Return the run of lines below that opens with the line containing "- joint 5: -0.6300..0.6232" and closes with the line containing "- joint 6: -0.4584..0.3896", keeping each one exact.
★ ★ ★ ★ ★ ★ ★
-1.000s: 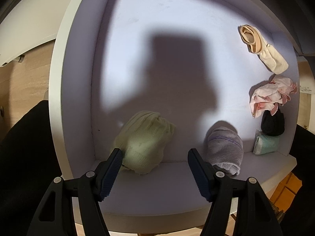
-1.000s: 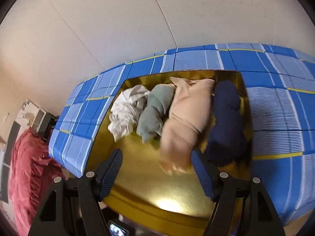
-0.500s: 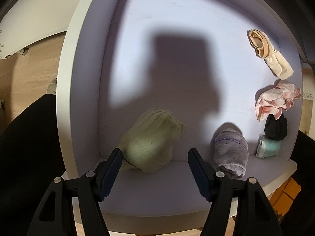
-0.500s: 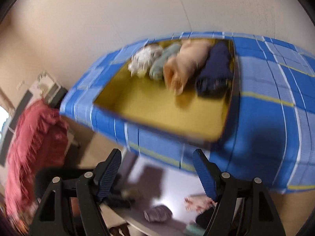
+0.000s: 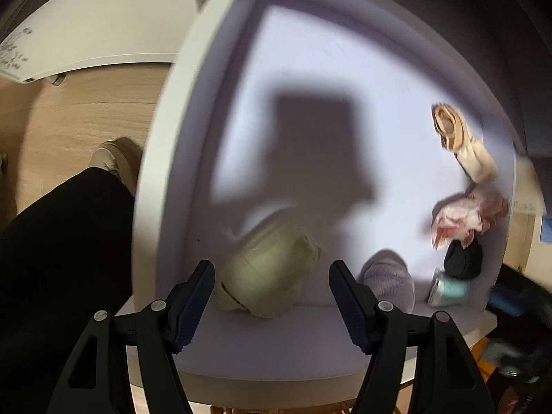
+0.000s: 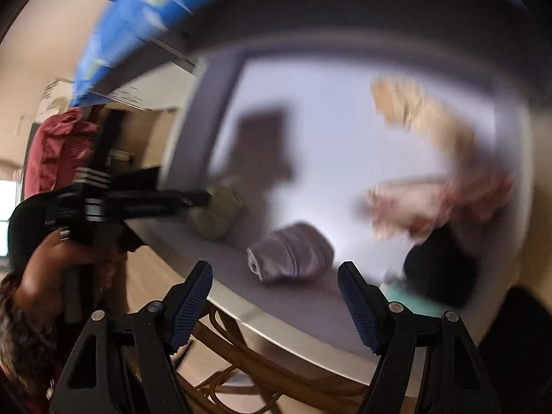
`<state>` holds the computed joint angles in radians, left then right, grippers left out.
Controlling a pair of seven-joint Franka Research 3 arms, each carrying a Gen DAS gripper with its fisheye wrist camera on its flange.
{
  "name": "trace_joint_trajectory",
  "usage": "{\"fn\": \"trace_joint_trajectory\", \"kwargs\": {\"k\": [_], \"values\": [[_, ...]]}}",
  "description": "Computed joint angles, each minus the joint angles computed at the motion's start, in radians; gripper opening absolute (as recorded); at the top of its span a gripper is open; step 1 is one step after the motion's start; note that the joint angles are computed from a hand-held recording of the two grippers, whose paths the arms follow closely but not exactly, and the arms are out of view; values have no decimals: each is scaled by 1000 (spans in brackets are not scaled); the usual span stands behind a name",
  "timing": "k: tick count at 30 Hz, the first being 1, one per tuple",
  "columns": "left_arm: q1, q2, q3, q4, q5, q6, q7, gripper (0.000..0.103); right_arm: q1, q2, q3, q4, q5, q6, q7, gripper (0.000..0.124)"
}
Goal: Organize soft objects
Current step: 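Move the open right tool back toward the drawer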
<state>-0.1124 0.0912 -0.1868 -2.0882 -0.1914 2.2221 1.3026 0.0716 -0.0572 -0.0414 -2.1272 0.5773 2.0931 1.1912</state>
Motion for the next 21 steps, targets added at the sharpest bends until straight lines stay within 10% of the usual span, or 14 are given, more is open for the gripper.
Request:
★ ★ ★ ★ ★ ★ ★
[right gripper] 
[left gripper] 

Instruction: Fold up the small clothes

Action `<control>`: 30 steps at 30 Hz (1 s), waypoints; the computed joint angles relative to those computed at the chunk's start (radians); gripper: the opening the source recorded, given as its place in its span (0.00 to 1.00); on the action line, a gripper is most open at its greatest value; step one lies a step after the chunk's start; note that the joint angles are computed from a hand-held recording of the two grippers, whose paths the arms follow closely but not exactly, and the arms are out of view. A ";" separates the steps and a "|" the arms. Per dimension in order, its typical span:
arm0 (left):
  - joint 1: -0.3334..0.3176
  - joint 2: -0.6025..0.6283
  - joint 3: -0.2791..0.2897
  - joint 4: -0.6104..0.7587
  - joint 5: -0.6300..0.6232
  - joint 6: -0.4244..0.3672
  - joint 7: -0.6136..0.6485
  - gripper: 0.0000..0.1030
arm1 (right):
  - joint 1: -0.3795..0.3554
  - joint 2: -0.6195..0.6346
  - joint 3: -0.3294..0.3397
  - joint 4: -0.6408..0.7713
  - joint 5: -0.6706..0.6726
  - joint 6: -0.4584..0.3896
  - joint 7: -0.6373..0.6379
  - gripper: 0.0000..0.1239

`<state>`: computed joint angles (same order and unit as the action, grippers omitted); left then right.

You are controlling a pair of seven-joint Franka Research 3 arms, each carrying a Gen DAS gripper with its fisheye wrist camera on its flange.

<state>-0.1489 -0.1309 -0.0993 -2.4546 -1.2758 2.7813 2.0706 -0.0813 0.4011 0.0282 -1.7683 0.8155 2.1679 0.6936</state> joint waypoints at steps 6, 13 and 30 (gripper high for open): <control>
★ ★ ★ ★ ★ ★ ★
■ TASK OUTPUT ■
  - joint 5: -0.6300..0.6232
  - joint 6: -0.4244..0.3672
  - joint 7: -0.6136..0.6485
  - gripper: 0.0000..0.1030
arm1 (right):
  - joint 1: -0.3795..0.3554
  - joint 2: -0.6195..0.6346
  - joint 3: -0.3294..0.3397
  - joint 4: -0.6408..0.7713
  - joint 5: -0.6706..0.6726
  - joint 6: -0.4584..0.3896

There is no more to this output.